FIRST PERSON - Alex Magno (The Philippine Star) - December 4, 2017 - 4:00pm

This story about the purchase of P3.5 billion in dengue vaccine from a firm that has not completely tested the drug for safety is potentially explosive.

Investigations have just commenced. Witnesses are coming out of the woodwork. Meanwhile, the Department of Health suspended further administration of the vaccine to Grade 4 students.

From what we could make out of this story, the supplier Sanofi Pasteur issued an advisory cautioning against administration of the vaccine to children who had not yet been infected by dengue. On the face of it, this did not seem to make sense. Vaccines are supposed to preempt infection, not cure them. It was not supposed to be administered after infection had happened.

The French pharmaceutical company claims that no one has died from the 755,000 Filipino children vaccinated by the DOH. The program is supposed to cover a million Filipino children.

There are other claims, however. One is that three children died after being administered the vaccine.  All these should be threshed out as the rigorous investigation progresses.

The circumstances surrounding the purchase of this vaccine do seem odd.

It appears the dengue vaccination program was not planned by the DOH. After meeting at least twice with top officials of the French pharmaceutical company, former President Benigno Aquino III ordered the Health Department to purchase the vaccines and implement the immunization program. Thereafter, he ordered then Budget Secretary Butch Abad to find the money to pay for it.

Why Aquino, who has absolutely no training in pharmacy or in public health programs, appeared so enthused with the particular vaccine is curious to say the least. His order to purchase the vaccine appears to have been resisted by professionals at the DOH although no one dared contravene his order. Former congressman Janette Garin headed the Health Department at that time.

The drug has not been cleared by food and drug authorities in other jurisdictions at the time the decision was taken to purchase it. It certainly was not cleared by our own FDA, which usually takes years to review products. We saw that in the case of the birth control drugs covered by a Supreme Court restraining order. When the drugs where finally cleared last month, they were close to expiry.

The investigation should help us understand why the drugs were hurriedly purchased and the vaccination program hurriedly implemented. Was Aquino simply in a hurry to win credit for this program very late in his term?

What was the urgency for vaccinating a million Filipino children? None of us recall a rampaging dengue epidemic happening two or three years ago.

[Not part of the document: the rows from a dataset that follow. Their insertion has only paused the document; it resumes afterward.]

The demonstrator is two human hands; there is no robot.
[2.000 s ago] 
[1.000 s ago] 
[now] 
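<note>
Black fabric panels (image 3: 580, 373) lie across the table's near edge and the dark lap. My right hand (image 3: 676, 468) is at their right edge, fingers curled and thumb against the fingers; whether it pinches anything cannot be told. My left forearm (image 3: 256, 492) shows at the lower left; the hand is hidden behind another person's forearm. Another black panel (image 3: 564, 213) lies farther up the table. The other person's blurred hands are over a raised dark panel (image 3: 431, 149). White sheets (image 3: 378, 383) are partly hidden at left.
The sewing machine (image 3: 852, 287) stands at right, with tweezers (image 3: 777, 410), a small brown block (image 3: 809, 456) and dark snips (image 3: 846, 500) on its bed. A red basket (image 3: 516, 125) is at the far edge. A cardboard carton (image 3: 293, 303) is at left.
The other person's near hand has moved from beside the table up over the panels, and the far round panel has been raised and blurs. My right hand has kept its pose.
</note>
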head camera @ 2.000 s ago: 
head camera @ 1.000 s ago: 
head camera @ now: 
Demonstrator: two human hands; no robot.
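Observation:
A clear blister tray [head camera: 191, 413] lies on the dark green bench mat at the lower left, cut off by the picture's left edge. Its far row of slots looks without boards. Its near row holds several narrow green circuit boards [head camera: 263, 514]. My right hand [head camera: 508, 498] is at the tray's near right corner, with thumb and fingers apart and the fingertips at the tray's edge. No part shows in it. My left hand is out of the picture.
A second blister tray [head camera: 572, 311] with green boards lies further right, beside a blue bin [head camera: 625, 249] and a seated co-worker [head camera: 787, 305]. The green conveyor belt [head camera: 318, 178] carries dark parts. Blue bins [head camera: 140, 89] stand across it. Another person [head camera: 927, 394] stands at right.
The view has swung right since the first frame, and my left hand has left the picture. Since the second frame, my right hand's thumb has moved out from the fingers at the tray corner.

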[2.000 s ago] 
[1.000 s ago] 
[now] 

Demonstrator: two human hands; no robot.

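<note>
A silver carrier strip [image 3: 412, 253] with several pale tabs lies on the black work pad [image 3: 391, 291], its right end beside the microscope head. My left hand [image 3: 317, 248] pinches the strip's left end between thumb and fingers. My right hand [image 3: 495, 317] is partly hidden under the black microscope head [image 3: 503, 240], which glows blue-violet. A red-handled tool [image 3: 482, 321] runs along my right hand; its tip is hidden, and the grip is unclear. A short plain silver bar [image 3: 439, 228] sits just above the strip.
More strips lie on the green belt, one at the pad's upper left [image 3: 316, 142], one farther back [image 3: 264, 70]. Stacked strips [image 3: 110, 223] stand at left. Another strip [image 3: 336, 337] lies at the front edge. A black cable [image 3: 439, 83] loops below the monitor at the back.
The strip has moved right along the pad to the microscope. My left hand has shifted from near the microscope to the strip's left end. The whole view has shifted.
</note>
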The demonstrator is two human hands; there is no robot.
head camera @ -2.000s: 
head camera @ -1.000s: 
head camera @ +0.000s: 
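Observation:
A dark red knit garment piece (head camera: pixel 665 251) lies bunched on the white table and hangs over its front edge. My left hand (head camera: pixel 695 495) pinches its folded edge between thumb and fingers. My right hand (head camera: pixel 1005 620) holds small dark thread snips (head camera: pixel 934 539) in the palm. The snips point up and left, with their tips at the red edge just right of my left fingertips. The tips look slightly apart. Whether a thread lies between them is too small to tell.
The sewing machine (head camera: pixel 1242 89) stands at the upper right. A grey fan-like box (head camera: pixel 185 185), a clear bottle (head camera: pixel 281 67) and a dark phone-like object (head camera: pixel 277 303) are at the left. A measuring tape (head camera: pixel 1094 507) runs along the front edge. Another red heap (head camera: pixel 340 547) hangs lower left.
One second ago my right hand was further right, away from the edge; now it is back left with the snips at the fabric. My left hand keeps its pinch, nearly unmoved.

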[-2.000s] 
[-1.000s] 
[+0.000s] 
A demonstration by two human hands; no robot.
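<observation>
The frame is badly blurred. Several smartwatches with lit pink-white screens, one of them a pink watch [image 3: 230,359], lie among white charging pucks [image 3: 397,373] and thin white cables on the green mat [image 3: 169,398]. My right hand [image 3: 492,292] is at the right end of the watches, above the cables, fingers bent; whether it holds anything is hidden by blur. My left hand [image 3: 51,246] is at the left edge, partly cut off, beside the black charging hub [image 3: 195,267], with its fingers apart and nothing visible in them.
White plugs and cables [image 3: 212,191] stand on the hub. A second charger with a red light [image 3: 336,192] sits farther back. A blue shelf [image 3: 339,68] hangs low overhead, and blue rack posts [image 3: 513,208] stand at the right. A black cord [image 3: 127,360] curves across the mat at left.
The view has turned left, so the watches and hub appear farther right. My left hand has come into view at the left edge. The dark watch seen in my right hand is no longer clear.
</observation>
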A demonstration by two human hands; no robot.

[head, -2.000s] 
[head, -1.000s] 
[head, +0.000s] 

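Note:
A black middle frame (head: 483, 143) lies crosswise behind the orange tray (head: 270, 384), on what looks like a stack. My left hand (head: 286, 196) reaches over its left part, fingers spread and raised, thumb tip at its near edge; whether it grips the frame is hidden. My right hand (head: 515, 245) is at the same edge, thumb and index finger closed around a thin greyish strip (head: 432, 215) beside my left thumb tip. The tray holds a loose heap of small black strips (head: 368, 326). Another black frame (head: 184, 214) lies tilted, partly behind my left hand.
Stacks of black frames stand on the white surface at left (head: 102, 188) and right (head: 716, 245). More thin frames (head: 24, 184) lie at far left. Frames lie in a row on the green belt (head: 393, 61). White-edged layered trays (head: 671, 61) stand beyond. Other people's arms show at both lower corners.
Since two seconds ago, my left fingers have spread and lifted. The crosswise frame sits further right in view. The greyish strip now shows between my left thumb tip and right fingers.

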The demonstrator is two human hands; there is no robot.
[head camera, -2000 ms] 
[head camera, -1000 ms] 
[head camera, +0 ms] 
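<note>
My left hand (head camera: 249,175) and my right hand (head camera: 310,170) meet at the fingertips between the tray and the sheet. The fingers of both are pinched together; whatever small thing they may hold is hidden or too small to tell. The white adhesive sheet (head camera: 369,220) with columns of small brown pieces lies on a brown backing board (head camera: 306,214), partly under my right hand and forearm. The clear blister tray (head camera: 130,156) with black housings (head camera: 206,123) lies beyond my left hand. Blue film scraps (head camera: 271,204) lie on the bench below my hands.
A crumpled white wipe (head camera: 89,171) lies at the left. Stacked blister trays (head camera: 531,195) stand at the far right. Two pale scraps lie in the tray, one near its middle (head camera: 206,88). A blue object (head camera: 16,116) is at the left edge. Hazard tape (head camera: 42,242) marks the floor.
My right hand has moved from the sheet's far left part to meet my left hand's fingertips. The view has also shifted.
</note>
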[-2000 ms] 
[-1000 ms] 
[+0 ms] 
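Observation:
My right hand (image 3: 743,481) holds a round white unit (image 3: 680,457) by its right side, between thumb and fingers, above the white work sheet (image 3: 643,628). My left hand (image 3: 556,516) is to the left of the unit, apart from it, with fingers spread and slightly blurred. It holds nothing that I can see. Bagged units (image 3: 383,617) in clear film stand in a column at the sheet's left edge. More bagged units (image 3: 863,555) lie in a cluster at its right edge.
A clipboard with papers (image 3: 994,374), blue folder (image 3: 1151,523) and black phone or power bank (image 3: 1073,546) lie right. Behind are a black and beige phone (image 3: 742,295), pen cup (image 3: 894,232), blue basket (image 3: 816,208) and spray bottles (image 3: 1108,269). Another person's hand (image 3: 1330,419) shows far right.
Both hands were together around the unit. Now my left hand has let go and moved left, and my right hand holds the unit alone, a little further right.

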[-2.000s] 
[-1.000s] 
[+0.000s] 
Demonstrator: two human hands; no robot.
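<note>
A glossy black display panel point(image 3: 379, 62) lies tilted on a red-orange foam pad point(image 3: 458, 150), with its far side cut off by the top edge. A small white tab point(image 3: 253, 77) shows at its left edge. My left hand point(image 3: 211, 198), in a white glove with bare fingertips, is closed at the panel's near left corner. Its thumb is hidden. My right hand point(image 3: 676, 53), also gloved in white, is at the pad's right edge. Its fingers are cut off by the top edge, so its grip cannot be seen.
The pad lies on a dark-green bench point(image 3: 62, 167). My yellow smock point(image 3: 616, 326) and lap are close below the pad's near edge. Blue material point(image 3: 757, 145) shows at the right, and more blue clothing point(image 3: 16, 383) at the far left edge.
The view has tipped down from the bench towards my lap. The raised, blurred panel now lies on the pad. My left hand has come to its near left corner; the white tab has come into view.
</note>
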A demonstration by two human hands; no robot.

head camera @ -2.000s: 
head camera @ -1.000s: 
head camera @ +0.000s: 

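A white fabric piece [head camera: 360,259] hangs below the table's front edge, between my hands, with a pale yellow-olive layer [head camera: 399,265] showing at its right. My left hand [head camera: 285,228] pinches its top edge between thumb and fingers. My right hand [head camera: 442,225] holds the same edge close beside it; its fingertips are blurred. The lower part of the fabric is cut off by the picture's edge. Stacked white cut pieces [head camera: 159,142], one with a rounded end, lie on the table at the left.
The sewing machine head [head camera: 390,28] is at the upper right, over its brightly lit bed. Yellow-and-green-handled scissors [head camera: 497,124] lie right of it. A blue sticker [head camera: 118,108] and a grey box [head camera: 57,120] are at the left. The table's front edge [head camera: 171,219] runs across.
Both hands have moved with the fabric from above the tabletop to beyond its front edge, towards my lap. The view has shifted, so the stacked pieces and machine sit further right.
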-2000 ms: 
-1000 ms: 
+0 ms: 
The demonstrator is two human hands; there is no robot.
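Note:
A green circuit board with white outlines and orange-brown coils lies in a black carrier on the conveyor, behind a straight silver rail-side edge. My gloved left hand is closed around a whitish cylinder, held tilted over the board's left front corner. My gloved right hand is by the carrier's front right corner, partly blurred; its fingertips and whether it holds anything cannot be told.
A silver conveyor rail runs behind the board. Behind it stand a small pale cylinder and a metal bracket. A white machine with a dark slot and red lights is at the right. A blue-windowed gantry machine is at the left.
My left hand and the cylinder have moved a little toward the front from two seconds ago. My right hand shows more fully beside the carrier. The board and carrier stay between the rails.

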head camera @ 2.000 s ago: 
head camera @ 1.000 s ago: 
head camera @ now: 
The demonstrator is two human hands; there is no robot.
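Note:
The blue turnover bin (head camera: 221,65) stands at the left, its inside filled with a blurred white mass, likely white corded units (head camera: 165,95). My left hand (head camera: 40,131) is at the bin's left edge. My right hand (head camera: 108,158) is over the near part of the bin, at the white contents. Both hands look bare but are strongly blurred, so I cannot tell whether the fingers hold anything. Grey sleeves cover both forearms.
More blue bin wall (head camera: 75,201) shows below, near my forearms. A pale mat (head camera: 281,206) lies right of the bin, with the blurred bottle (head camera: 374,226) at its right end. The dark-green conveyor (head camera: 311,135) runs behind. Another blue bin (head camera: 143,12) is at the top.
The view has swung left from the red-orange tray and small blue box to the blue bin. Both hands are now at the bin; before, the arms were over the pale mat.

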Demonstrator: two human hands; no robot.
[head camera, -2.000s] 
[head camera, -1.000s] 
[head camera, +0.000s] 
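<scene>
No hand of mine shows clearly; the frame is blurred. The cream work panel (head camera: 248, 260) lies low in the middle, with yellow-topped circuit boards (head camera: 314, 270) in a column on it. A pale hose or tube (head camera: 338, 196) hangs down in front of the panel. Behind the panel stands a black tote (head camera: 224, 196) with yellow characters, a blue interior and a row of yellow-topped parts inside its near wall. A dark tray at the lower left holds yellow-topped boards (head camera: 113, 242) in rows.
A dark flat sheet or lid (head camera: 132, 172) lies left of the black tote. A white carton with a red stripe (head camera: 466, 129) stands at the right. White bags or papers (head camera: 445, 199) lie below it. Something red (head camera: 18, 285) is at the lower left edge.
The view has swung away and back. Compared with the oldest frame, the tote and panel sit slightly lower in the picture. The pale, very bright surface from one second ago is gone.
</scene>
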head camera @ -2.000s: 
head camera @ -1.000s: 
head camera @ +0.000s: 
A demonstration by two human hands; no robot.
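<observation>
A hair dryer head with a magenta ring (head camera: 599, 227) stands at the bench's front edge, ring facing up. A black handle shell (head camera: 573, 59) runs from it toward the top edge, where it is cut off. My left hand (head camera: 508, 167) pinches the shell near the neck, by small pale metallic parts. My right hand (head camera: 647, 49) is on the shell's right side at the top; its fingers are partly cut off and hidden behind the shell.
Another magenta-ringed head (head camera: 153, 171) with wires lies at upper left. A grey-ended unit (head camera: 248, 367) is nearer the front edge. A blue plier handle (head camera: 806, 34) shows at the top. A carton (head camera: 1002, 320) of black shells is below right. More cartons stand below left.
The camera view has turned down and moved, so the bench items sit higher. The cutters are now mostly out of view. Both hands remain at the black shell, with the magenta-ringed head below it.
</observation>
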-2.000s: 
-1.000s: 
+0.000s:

Why was this product chosen and then purchased in such large quantities? Was the procurement law observed? Were public funds illegally commandeered from other agencies as has been the case with the unconstitutional Disbursement Acceleration Program unique to the Aquino administration?

 Usually, before embarking on a massive vaccination campaign, the Health Department undertakes pilot programs. Pilot programs test the receptivity of intended beneficiaries as well as the efficacy of the drug. Why was this not done in the case of the dengue vaccine now under question?

Sanofi Pasteur claims they have been developing the vaccine over the past 20 years. That statement does not reassure. The fact they subsequently issued a warning after the vaccine was injected to 750,000 Filipino children tells us the tests are not yet complete.

Are Filipino children being used as guinea pigs by a giant pharmaceutical company? Why did our authorities, former president Aquino no less, agree to this? The first task of government should be to protect our people.

Was the vaccine overpriced? Initial information suggests the Philippine government paid much more for the vaccine than other countries – even if we purchased a surprisingly large quantity of the product. One source says the DOH purchase, brokered by Aquino no less, saved the French company from bankruptcy. The investigation should prove the accuracy of this claim.

Finally, was this vaccine deal tainted by corruption? The inflated price tag, the hasty process of procuring the vaccine, the absence of pilot testing, the commandeering of funds from other agencies all strongly suggest this.

 Although controversy over this deal has been raging for at least a week now, we have heard nothing from former president Aquino or from former health secretary Garin. Every new piece of information emerging seems to implicate both of them.

The Volunteers Against Crime and Corruption (VACC) filed a complaint with the DOJ yesterday. That should hasten the investigation. But it could also politicize the process.

There is growing outrage. Tens of thousands of parents are anxious over the possible effects the incompletely tested vaccine might have on their children. They so willingly acceded to have their children immunized. Now they are told the vaccine could cause the children harm.

Whoever is responsible for this mess that puts our children in danger should pay for it – both for the corruption that happened and the peril that has been disseminated.

From what we know so far, Benigno Aquino III appears to be the prime mover of the deal. He should tell us how this idea for mass immunization struck him. He should tell us why he ordered this costly purchase for an untested drug that now appears hazardous to our young.

This is not the first time Aquino is being accused of taking Filipino lives lightly. If wrongdoing on his part is established in this case, all his other sins will pale in comparison.